A moment intended to showcase united commitment to global tech innovation at the ongoing India AI Impact Summit instead proved awkward. When Prime Minister Narendra Modi prompted speakers at the event to join hands and raise them in a show of solidarity, all executives on stage obliged except for OpenAI’s Sam Altman and Anthropic’s Dario Amodei, who held their hands noticeably apart.
As leaders of the two foremost labs in the AI race, Altman and Amodei are fierce competitors. That rivalry has intensified in recent months. After OpenAI said it would bring advertisements to ChatGPT, Anthropic took a swipe at OpenAI in a couple of ads during the Super Bowl, declaring it would never introduce ads into Claude.

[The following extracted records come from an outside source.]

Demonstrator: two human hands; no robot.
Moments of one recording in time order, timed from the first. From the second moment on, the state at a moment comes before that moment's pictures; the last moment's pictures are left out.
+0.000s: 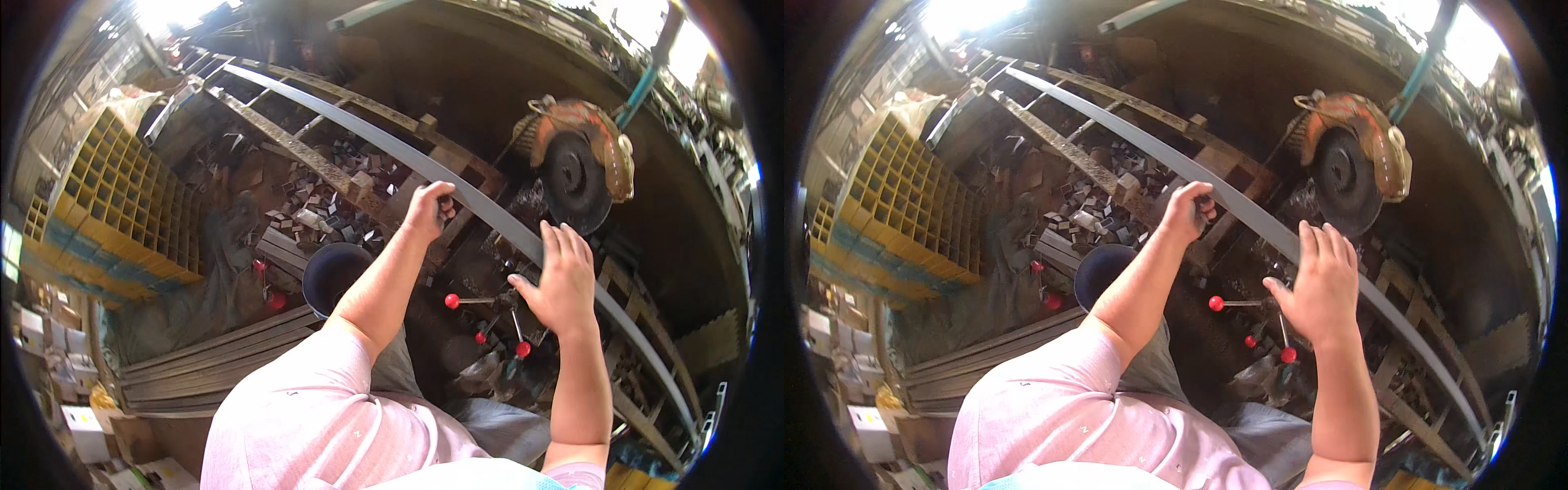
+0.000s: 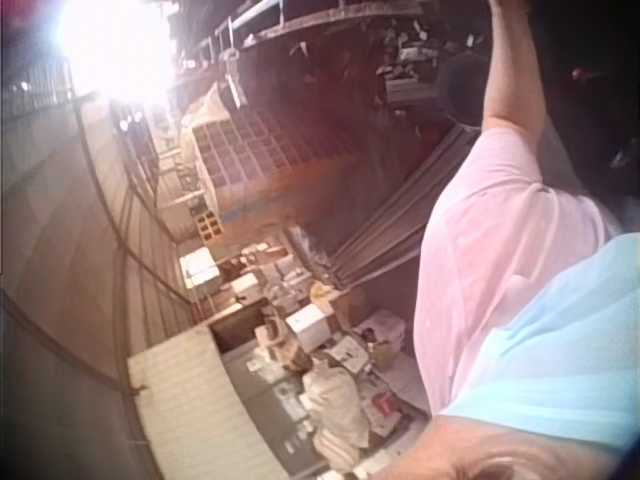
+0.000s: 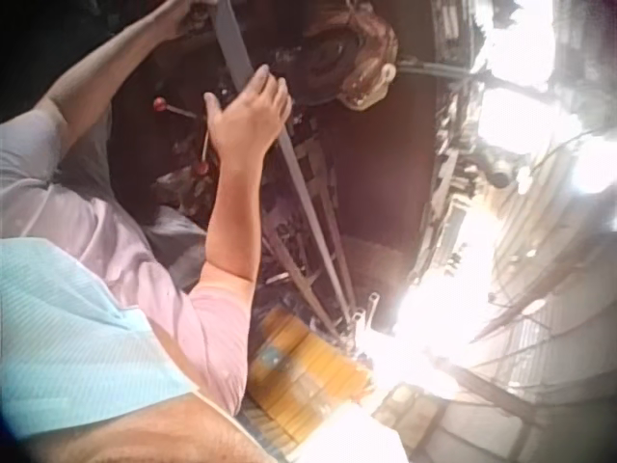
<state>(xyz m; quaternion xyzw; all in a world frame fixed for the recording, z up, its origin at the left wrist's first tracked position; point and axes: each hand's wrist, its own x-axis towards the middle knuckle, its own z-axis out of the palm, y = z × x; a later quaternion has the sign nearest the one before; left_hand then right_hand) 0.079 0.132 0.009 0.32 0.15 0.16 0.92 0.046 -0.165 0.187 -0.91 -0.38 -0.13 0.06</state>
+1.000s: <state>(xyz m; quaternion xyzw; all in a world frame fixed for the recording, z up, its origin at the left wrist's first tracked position) -0.017 0.203 0.147 0.10 -0.20 0.30 0.93 -0.159 -0.435 0.203 -0.98 -0.18 -0.09 -0.05</state>
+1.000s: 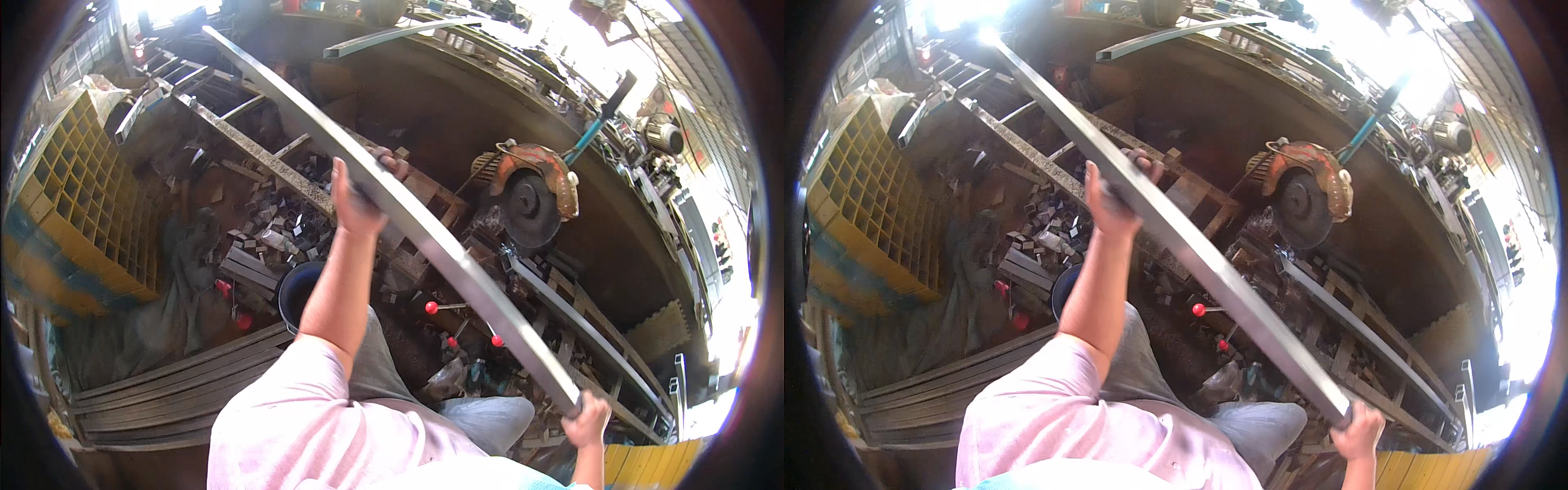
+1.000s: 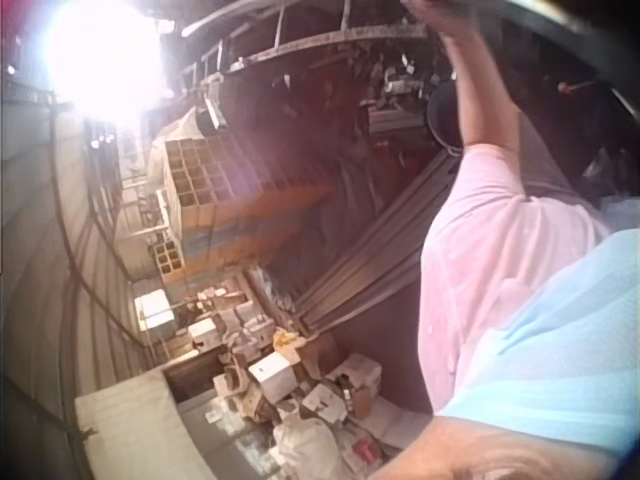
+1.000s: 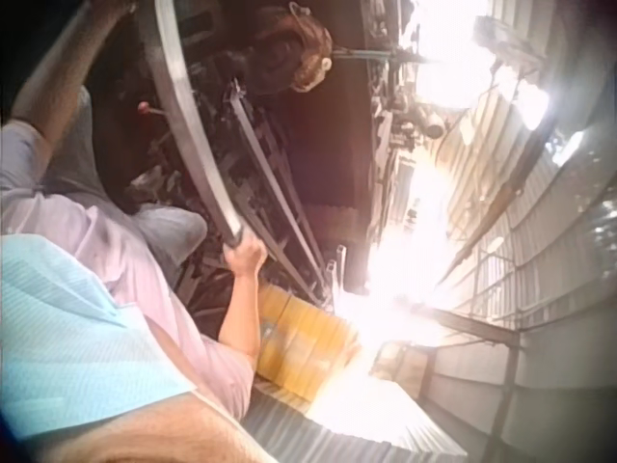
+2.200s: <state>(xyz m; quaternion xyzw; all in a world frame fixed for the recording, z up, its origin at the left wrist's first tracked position) 0.003 -0.019 0.115 0.32 -0.04 -0.09 0.94 -0.573 -0.499 0.169 -0.91 0.16 0.26 0.29</state>
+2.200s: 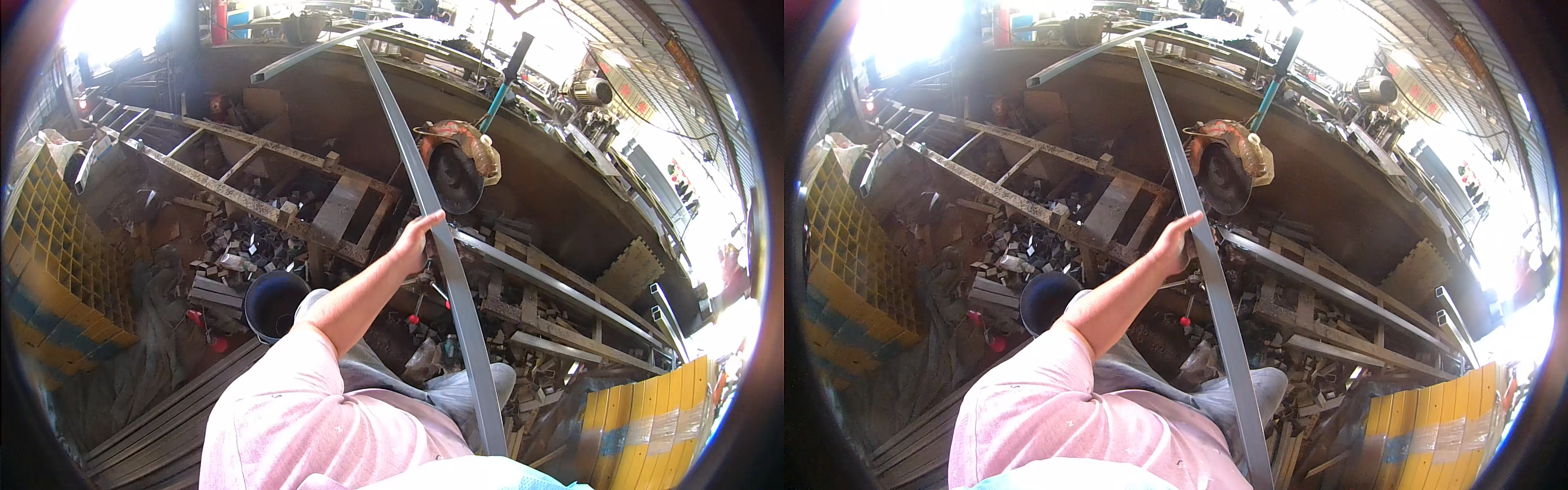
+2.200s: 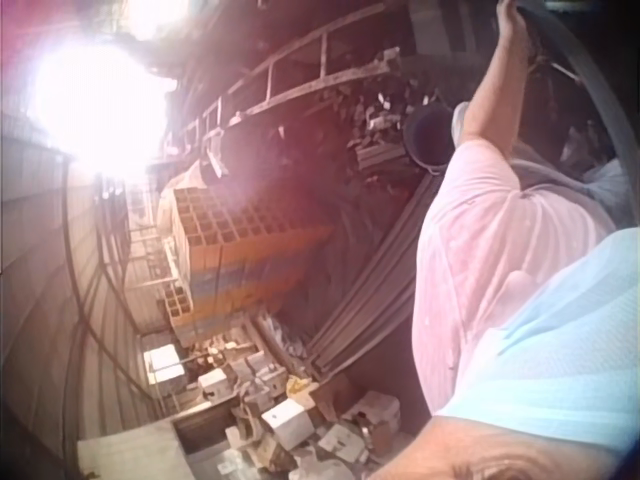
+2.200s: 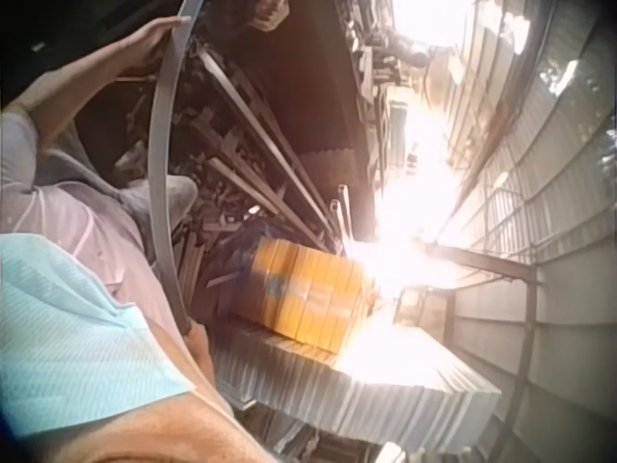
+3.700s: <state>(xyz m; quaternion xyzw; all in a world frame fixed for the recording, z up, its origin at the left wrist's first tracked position) -0.076 0.181 0.031 0.65 0.08 0.63 0.42 -0.079 -0.148 0.140 -0.71 -0.19 0.36 0.57</state>
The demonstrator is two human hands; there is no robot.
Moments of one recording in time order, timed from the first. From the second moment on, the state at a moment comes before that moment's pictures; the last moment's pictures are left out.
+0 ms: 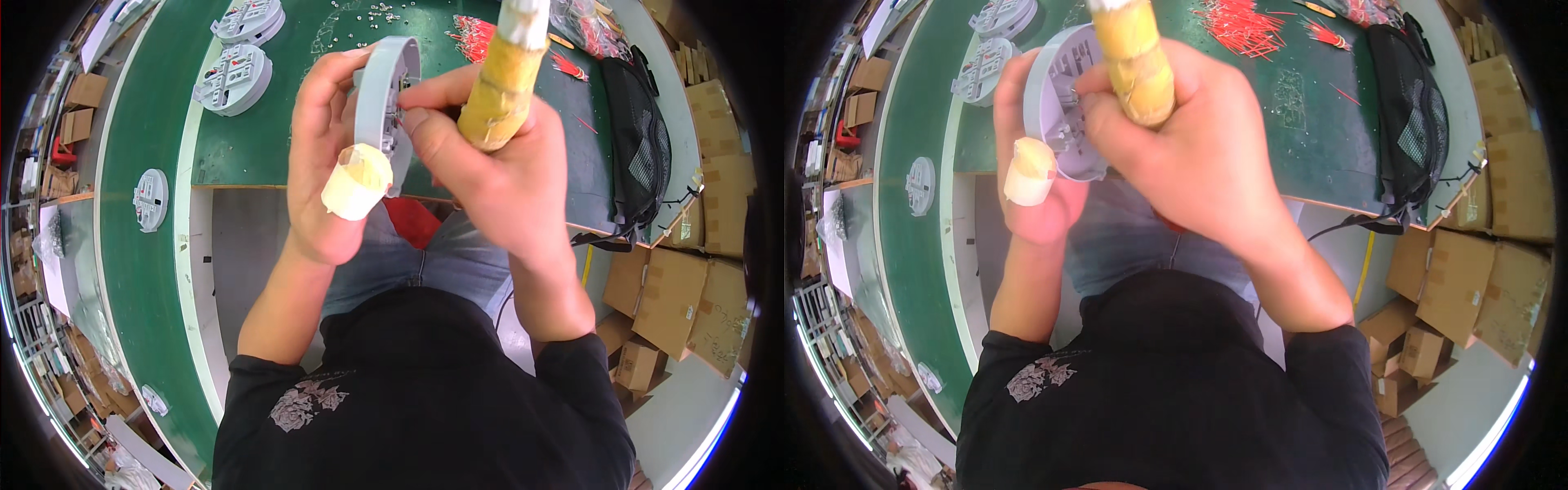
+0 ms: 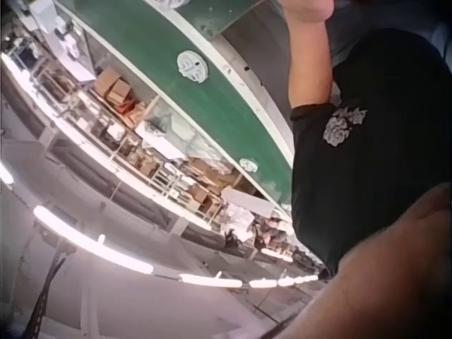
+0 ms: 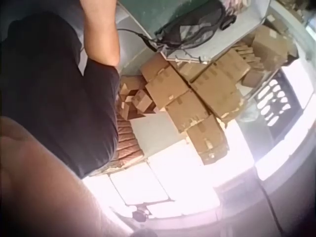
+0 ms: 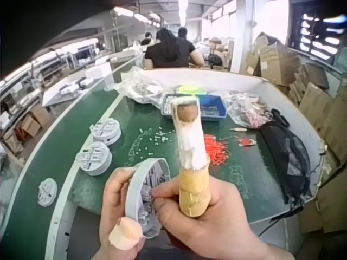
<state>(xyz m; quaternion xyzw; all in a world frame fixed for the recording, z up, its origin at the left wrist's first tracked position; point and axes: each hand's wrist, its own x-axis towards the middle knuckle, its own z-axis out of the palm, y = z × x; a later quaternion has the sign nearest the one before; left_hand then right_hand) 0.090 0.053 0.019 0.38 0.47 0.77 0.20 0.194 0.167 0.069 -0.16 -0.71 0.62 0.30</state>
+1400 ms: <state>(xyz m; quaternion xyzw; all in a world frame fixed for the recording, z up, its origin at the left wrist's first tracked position) 0.090 0.067 0.001 0.31 0.34 0.84 0.30 0.174 0.180 0.025 -0.06 -0.82 0.31 0.48</state>
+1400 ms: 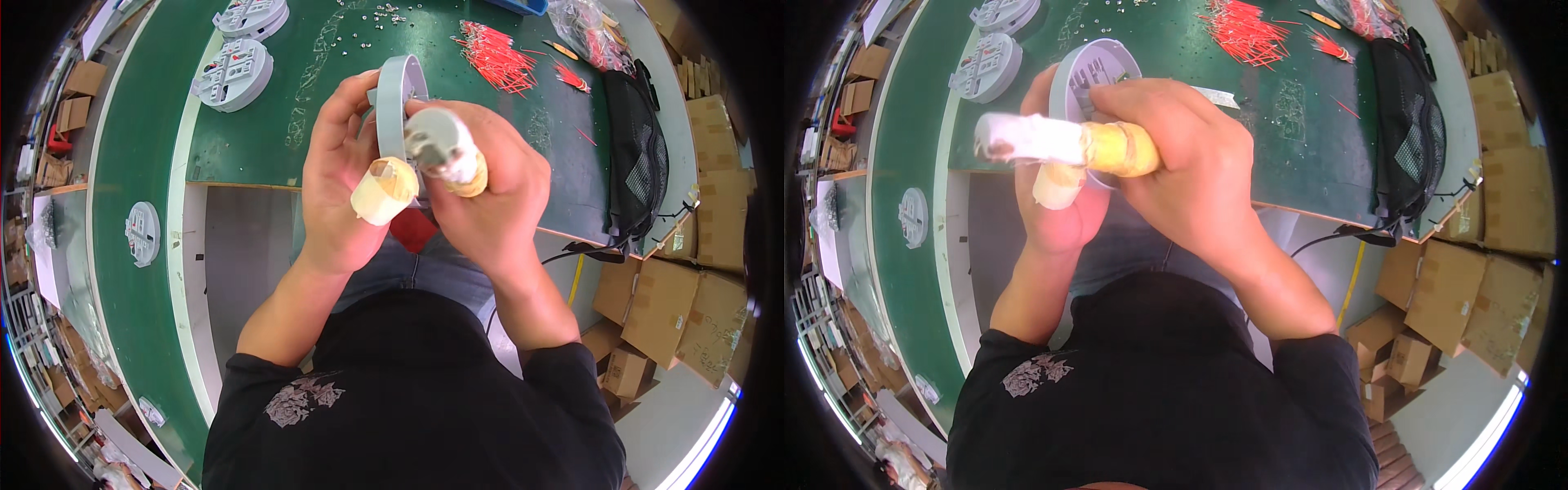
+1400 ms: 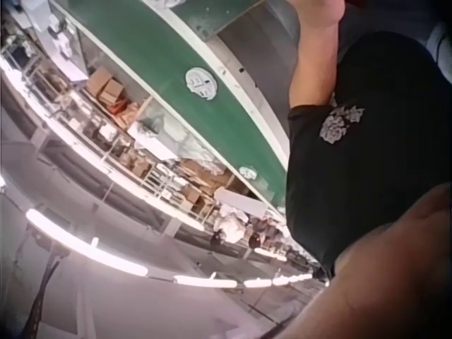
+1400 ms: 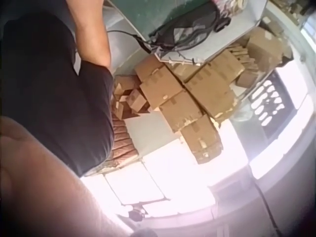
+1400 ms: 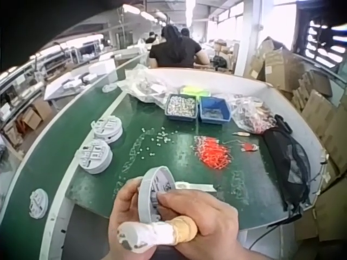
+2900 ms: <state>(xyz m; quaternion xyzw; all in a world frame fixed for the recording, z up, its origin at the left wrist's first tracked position) 0.090 0.038 0.015 0.17 0.26 0.85 0.43 0.196 0.205 0.051 -0.13 -0.73 0.64 0.19</state>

Sam Altman soon hit back, calling Anthropic “dishonest” and “authoritarian.” He stated that OpenAI would obviously never run ads in the way Anthropic depicts them, noting that the company is not stupid and knows its users would reject that approach.
Both Altman and Amodei were in India this week for the AI summit held in New Delhi, which saw a series of AI-related investments, features, and product announcements. OpenAI said it is opening two new offices in India, partnering with IT giant TCS, and is deploying tools for higher education. Anthropic has also opened an office in India and teamed up with Infosys for internal and external deployment of its AI tools.